- Pitcher
- Born: July 27, 1882 Richmond, Indiana, U.S.
- Died: July 9, 1951 (aged 68) Cleveland, Ohio, U.S.
- Batted: LeftThrew: Left

MLB debut
- June 5, 1912, for the Philadelphia Phillies

Last MLB appearance
- July 1, 1912, for the Philadelphia Phillies

MLB statistics
- Win–loss record: 0–0
- Earned run average: 0.00
- Strikeouts: 4
- Stats at Baseball Reference

Teams
- Philadelphia Phillies (1912);

= Huck Wallace =

American baseball player (1882–1951)

Harry Clinton "Huck" Wallace (July 27, 1882 – July 9, 1951), nicknamed "Lefty", was an American pitcher in Major League Baseball.

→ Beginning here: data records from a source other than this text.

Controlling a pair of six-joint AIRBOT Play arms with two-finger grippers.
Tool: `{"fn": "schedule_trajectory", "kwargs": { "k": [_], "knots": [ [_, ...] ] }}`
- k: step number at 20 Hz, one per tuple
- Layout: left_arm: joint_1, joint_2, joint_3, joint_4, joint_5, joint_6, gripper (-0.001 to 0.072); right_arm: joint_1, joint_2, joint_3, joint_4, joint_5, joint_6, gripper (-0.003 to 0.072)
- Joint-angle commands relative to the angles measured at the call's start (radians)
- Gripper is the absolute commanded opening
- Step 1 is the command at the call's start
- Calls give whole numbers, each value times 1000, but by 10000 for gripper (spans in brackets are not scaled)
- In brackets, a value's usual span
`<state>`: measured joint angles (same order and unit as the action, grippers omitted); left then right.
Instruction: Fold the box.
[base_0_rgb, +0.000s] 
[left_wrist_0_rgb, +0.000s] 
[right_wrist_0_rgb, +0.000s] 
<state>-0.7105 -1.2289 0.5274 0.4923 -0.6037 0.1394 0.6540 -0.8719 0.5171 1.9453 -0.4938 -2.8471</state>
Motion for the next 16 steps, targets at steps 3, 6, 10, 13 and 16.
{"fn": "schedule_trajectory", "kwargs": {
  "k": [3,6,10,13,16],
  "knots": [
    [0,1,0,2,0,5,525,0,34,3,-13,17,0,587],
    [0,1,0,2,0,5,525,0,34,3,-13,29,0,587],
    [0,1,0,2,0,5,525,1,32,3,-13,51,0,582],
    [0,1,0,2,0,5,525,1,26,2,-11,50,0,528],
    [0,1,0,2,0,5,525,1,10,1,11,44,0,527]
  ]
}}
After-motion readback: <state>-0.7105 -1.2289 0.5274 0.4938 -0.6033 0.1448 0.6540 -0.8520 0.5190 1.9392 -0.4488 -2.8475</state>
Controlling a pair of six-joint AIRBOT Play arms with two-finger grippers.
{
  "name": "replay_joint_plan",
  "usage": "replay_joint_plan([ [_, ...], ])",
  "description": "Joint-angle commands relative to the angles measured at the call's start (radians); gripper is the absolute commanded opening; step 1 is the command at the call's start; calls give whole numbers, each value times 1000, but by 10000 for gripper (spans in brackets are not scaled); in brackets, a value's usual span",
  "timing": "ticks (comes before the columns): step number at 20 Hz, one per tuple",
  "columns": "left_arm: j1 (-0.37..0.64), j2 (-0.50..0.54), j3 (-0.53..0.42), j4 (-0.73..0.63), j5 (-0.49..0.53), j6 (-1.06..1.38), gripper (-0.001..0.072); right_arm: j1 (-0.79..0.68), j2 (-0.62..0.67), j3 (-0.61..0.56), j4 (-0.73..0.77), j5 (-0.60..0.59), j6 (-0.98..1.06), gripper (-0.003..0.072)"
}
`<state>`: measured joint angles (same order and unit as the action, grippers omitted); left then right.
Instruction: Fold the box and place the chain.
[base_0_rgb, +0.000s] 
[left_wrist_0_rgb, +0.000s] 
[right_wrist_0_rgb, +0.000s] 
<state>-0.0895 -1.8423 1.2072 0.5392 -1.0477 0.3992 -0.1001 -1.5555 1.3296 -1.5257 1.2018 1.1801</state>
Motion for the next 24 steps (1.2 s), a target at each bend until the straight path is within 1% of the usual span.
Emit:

He played for the Philadelphia Phillies in 1912. In four career games, he allowed seven hits in 4.2 innings. He had an ERA of 0.00 while allowing 5 runs, all unearned. Wallace threw left and batted left. He was born in Richmond, Indiana, in 1882 and died in Cleveland, Ohio, in 1951. Along with the nickname "Huck", Wallace was also nicknamed "Lefty", because he was left-handed.